Source material START

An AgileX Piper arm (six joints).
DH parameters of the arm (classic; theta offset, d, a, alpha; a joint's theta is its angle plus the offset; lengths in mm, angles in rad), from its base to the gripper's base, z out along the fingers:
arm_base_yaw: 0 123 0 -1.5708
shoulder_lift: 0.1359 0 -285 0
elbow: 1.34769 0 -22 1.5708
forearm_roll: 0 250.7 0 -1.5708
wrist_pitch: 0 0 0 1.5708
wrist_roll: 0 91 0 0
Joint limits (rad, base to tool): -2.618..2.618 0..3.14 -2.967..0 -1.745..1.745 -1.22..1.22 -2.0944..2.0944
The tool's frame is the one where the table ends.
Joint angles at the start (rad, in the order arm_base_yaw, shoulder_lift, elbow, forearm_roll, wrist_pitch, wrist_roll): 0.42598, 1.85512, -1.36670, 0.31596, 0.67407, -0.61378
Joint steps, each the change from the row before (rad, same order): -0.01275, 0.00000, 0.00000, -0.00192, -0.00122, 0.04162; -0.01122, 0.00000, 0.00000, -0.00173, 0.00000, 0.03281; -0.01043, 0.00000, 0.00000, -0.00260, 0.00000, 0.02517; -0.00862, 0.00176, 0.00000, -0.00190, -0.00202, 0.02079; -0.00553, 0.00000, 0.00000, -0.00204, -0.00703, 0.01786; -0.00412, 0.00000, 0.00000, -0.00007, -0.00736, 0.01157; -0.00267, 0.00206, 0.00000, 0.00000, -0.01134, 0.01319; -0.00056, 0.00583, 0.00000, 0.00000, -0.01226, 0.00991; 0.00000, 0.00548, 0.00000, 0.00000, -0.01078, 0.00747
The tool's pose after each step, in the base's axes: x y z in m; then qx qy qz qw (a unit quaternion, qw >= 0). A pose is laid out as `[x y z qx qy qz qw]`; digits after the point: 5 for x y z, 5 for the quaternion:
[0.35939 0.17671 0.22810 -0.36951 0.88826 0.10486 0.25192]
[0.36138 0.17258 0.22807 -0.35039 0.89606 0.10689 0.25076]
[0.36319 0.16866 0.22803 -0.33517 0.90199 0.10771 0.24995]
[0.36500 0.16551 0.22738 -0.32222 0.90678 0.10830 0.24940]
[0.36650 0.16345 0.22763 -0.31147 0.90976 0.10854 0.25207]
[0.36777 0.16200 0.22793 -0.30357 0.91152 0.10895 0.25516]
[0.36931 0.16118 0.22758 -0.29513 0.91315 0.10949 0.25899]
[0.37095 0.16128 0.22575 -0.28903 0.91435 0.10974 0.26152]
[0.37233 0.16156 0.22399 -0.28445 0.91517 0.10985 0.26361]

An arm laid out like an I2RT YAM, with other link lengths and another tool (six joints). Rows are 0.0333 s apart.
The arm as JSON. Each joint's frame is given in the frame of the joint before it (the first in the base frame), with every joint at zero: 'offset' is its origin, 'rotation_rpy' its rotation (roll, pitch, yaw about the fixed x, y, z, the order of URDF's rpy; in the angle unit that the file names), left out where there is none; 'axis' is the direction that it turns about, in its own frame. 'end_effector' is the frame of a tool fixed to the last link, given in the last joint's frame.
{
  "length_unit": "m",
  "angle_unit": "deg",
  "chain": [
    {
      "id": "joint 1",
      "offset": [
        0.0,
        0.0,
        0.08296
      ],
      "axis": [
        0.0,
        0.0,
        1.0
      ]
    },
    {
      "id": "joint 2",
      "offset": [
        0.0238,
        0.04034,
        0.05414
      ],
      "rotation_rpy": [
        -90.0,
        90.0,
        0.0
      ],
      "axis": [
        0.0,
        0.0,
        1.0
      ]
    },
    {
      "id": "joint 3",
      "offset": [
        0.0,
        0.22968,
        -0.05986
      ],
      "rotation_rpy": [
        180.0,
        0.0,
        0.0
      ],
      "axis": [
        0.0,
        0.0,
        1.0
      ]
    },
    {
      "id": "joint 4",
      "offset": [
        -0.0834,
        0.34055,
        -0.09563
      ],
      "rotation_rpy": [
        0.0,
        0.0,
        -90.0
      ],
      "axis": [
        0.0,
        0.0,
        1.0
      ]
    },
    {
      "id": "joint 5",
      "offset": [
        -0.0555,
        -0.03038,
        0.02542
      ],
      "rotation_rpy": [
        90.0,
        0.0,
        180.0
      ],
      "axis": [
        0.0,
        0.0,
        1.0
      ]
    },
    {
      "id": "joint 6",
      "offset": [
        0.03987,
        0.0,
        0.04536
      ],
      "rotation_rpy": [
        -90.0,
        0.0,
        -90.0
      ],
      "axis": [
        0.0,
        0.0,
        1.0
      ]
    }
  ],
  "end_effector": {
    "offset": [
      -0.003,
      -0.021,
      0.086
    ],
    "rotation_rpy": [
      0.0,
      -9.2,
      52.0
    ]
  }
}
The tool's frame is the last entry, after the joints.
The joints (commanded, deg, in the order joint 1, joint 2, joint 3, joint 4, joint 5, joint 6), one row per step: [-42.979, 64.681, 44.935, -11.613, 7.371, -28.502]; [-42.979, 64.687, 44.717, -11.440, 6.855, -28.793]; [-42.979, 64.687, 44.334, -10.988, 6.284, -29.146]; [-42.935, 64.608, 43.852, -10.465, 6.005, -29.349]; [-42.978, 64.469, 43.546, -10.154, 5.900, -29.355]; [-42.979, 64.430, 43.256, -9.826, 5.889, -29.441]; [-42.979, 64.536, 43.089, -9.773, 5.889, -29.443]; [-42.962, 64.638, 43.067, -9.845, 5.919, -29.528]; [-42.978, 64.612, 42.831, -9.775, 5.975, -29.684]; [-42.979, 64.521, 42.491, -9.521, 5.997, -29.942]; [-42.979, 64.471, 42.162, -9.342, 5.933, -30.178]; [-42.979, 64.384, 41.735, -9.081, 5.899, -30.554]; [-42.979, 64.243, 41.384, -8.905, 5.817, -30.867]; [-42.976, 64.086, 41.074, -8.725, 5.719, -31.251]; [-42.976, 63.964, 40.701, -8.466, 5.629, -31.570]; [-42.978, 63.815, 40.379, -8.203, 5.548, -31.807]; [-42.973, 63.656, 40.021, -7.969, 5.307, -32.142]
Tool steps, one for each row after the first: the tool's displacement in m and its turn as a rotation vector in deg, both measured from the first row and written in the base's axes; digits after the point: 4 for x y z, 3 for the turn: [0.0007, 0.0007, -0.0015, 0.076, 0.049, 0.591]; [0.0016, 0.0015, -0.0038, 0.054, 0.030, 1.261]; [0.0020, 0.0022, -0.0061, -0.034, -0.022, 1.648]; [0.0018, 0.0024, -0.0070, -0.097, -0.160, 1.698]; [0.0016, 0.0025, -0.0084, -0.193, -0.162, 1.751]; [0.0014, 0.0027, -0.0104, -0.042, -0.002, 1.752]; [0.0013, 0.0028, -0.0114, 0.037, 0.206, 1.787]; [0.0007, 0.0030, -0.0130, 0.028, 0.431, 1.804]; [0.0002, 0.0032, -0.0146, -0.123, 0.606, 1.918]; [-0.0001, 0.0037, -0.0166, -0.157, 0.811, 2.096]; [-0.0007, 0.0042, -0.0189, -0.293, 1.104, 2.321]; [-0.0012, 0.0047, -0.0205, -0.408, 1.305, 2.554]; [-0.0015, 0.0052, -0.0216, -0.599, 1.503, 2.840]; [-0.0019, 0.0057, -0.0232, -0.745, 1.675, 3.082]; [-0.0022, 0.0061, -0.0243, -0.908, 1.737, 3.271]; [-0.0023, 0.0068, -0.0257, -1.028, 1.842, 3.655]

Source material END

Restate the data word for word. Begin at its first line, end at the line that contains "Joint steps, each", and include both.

Response box >>
An AgileX Piper arm (six joints).
DH parameters of the arm (classic; theta offset, d, a, alpha; a joint's theta is its angle plus the offset; lengths in mm, angles in rad), from its base to the gripper's base, z out along the fingers:
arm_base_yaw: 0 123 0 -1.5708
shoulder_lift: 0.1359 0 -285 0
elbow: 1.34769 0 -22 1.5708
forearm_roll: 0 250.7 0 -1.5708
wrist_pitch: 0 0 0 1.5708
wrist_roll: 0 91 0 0
Joint limits (rad, base to tool): -2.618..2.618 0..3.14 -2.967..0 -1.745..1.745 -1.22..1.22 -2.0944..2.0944
The tool's frame is the one where the table ends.
Joint angles at the start (rad, in the order arm_base_yaw, shoulder_lift, elbow, forearm_roll, wrist_pitch, wrist_roll): 0.42598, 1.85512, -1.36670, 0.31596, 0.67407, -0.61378
Joint steps, each the change from the row before (rad, same order): -0.01275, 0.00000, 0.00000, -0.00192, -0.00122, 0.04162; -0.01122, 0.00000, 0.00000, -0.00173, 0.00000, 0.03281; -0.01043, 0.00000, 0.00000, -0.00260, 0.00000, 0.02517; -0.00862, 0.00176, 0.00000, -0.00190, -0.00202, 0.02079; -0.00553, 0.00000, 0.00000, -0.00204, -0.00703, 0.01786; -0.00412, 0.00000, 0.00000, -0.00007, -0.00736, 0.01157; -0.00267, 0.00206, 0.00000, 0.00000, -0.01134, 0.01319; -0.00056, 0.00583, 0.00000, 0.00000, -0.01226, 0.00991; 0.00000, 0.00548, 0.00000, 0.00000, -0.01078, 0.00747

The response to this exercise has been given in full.